Extensive duplication and convergent sequence evolution of an antimicrobial peptide gene

Antimicrobial peptides (AMPs) are host-encoded antibiotics that combat invading pathogens. AMPs are encoded by short genes that tend to evolve rapidly, likely responding to host-pathogen arms races. However recent studies have highlighted roles for AMPs in neurological contexts suggesting functions for these defence molecules beyond infection. Here we characterize the evolution of the Drosophila Baramicin (Bara) AMP gene family. We describe a recent duplication of the immune-induced BaraA locus, and trans-species polymorphisms in BaraA peptides that suggest dynamic selective pressures.
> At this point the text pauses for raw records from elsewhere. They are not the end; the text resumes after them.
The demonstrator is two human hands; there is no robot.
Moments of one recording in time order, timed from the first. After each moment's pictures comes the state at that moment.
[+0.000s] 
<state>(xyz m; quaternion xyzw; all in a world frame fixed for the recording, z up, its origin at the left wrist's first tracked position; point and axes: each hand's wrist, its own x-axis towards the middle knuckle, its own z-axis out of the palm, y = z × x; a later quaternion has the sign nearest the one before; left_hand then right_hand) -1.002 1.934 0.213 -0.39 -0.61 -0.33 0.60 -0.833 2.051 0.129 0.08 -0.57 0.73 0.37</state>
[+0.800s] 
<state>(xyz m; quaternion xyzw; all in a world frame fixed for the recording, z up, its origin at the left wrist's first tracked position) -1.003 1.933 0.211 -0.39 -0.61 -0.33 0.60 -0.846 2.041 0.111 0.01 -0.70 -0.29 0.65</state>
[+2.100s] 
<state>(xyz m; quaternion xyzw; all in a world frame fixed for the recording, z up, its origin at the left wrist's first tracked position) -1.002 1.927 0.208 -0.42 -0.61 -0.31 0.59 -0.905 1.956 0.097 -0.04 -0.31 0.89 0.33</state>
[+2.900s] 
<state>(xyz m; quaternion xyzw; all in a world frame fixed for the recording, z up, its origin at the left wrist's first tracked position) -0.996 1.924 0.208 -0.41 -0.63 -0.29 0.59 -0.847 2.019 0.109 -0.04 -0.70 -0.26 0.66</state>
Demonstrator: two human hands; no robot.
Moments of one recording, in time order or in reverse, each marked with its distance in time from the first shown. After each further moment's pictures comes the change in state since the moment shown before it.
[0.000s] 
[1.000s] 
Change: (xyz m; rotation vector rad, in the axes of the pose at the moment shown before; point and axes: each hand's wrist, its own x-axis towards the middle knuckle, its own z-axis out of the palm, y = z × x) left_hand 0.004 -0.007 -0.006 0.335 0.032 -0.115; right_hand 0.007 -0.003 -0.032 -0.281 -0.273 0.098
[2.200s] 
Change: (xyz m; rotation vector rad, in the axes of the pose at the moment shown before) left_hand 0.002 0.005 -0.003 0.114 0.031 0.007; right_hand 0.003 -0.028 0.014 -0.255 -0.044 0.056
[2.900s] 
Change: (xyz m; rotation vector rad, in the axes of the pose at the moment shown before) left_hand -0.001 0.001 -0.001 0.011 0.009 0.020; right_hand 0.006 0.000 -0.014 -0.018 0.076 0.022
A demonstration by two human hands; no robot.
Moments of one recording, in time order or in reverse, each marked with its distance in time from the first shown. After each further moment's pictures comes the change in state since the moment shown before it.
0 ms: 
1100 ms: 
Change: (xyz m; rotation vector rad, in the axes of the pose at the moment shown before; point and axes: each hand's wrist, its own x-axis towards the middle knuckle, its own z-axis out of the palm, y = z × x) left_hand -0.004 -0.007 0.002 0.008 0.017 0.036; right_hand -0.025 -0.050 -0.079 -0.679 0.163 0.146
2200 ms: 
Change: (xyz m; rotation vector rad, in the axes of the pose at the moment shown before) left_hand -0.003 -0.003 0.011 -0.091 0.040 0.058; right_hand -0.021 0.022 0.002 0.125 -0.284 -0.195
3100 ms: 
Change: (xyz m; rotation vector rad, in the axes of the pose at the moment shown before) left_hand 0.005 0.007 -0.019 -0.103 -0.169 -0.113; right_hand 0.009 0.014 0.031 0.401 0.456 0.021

We further recover multiple Baramicin paralogs in Drosophila melanogaster and other species, united by their N-terminal IM24 domain. Strikingly, some paralogs are no longer immune-induced. A careful dissection of the Baramicin familys evolutionary history indicates that these non-immune paralogs result from repeated events of duplication and subsequent truncation of the coding sequence, leaving only the IM24 domain as the prominent gene product. Using mutation and targeted gene silencing, we demonstrate that two such genes are adapted for function in neural contexts in D. melanogaster. Using the Baramicin evolutionary history, we reveal unique properties of the different Baramicin domains. In doing so, we provide a case study for how an AMP-encoding gene might play dual roles in both immune and non-immune processes.